In the three months to the end of September, the FTSE 100-listed group saw both revenue and profits before tax decline 1% year-on-year to £5.95bn (€6.78bn) and £666m respectively.
However, on an adjusted basis, profits before tax were 10% lower than in the corresponding period last year at £789m, while adjusted earnings before interests, tax, depreciation and amortisation fell 4% to £1.81bn.
BT attributed the decline to increased investments on sport broadcasting rights and on its customer service division.
In March, the broadcaster sealed a £1.2bn deal to retain exclusive rights to the Champions League and the Europa League until 2021 after seeing off competition from Sky.

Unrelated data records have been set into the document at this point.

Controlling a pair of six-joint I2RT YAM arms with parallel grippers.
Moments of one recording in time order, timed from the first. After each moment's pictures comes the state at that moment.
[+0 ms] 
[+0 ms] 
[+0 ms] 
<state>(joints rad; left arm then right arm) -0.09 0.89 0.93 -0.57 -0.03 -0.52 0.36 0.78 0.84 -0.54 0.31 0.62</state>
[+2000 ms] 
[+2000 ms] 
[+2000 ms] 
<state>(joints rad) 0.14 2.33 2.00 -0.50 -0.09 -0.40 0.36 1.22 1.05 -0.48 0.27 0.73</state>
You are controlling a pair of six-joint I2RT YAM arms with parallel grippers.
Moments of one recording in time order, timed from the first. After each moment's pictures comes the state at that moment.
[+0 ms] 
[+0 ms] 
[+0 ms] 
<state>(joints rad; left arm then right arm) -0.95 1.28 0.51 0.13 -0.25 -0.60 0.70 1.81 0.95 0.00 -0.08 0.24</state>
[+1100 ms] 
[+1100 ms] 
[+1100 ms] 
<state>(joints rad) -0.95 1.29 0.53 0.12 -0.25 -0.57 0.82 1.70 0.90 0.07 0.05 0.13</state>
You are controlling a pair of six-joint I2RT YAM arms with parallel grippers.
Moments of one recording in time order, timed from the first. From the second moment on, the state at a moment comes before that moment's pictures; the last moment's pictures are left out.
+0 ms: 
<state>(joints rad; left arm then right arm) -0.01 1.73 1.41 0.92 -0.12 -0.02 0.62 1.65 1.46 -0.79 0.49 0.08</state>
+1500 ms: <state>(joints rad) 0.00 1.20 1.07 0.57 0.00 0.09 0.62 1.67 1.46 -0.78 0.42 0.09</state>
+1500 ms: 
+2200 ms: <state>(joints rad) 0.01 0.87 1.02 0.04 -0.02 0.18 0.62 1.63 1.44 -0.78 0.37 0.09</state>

In July it secured exclusive rights to broadcast all the matches of the European Rugby Champions Cup and the European Rugby Challenge Cup.
The EE mobile unit, meanwhile, performed strongly during the three-month period, offsetting the ongoing weakness in the company's global services arm, which saw earnings tumble by 39% to £81m.
"Our first-half results are in line with our expectations as encouraging results in our consumer-facing lines of business, notably EE, helped offset ongoing challenges in our enterprise divisions, in particular global services," said chief executive Gavin Patterson.
"Given our underlying business performance, we are maintaining our outlook for the year."
However, the company reported a drastic drop in the consumer division, with only 7,000 TV customers added in the quarter, compared with 63,000 in the corresponding period last year.
Meanwhile, the recent accounting scandal in Italy, which resulted in a £530m write down and knocked £8bn off the company's market value, cost the company an extra £6m in investigation costs.
BT, which is axing 4,000 jobs in its global services division, maintained its interim dividend at 4.85p but added it would adjust it from next year, so that the interim payment would be fixed at 30% of the previous year's total payment.